Domestic team information
- 2007–2013: Worcestershire (squad no. 25)
- 2012: Matabeleland Tuskers
- 2013: → Warwickshire (loan)
- 2014–2016: Warwickshire (squad no. 25)
- 2014, 2016: → Leicestershire (loan)
- 2017–2018: Leicestershire

Career statistics
| Competition | FC | LA | T20 |
| Matches | 59 | 16 | 9 |
| Runs scored | 895 | 50 | 14 |
| Batting average | 12.26 | 8.33 | 14.00 |
| 100s/50s | 0/2 | 0/0 | 0/0 |
| Top score | 62 | 26 | 9 |
| Balls bowled | 7,844 | 609 | 126 |
| Wickets | 163 | 7 | 9 |
| Bowling average | 32.63 | 100.71 | 25.55 |
| 5 wickets in innings | 5 | 0 | 1 |
| 10 wickets in match | 0 | 0 | 0 |
| Best bowling | 7/115 | 1/33 | 5/34 |
| Catches/stumpings | 22/– | 2/– | 7/– |
- Source: CricketArchive, 21 July 2018

= Richard Jones (cricketer, born 1986) =

English cricketer (born 1986)

Richard Alan Jones (born 6 November 1986) is an English cricketer who plays county cricket most recently for Leicestershire.

Jones was educated at The Grange School (now Pedmore Technology College) in Stourbridge and Loughborough University. He played for Worcestershire's Second XI as early as August 2004 (when he was 17) and appeared a number of times for them in 2005 and 2006. He was included on the England Under-19 tour to Bangladesh and Sri Lanka in 2005–06.

In late April 2007, after several matches in Worcestershire's pre-season warm-up games, he made his first-class debut against Loughborough UCCE at Worcester, taking four wickets in the match.

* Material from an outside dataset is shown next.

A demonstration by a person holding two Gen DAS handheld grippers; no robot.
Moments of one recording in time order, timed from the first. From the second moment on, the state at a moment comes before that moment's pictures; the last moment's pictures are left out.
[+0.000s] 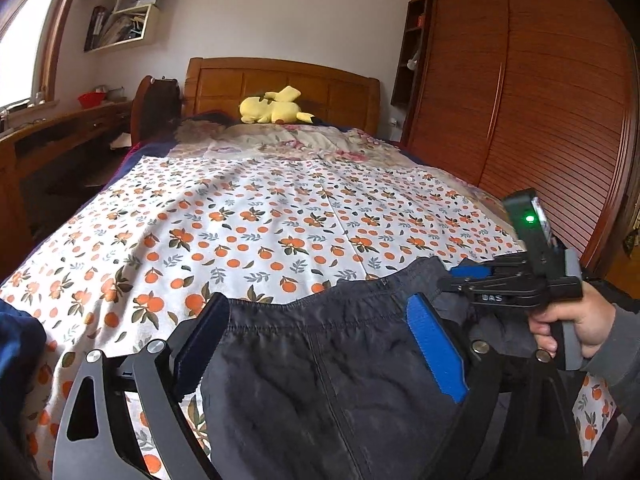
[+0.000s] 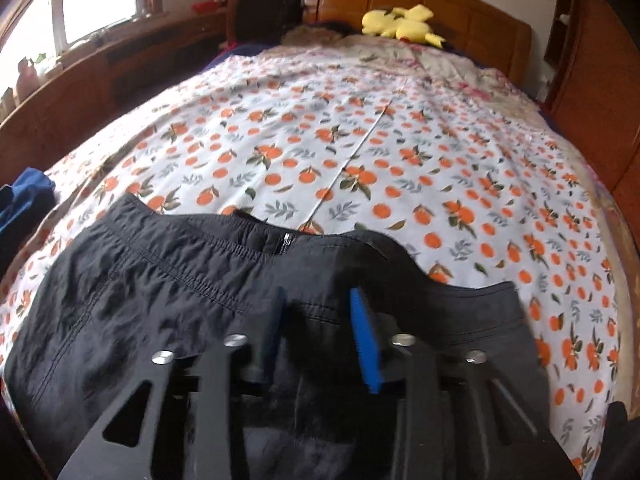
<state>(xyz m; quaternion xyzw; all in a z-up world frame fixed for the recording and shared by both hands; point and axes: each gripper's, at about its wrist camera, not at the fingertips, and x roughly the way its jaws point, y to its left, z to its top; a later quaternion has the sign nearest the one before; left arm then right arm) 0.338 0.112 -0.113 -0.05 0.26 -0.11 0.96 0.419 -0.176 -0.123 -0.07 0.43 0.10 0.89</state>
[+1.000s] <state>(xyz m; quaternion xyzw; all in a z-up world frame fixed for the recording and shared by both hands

Jones signed a loan deal with Warwickshire on 22 August 2013 for the last few weeks of the season. He was signed as cover for injured Chris Wright (cricketer) and Oliver Hannon-Dalby and also England pair Chris Woakes and Boyd Rankin. Unfortunately, Jones was injured in a net session without appearing for Warks.

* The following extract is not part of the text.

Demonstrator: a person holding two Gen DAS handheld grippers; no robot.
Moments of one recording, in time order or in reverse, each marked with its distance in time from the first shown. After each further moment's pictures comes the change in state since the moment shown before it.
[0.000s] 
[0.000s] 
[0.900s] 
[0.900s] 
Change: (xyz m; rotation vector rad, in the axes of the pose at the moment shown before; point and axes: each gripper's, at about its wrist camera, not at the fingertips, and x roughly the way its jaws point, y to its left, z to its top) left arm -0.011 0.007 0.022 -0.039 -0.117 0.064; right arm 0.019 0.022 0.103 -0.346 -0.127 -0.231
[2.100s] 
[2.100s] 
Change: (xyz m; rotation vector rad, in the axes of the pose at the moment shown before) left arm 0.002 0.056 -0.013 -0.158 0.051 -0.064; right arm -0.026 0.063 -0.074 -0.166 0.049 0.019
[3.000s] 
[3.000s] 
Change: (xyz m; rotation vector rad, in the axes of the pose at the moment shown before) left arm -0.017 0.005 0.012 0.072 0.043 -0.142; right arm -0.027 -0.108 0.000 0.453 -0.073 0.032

Jones was released from his Worcester contract on 12 November 2013 to join Warwickshire in a one-year deal.

Soon into his Warwickshire career, Jones was loaned out to Leicestershire on a one-month deal from 13 June 2014. In his debut for Leicester he took an astonishing 5–34 in a NatWest t20 Blast game against Lancashire.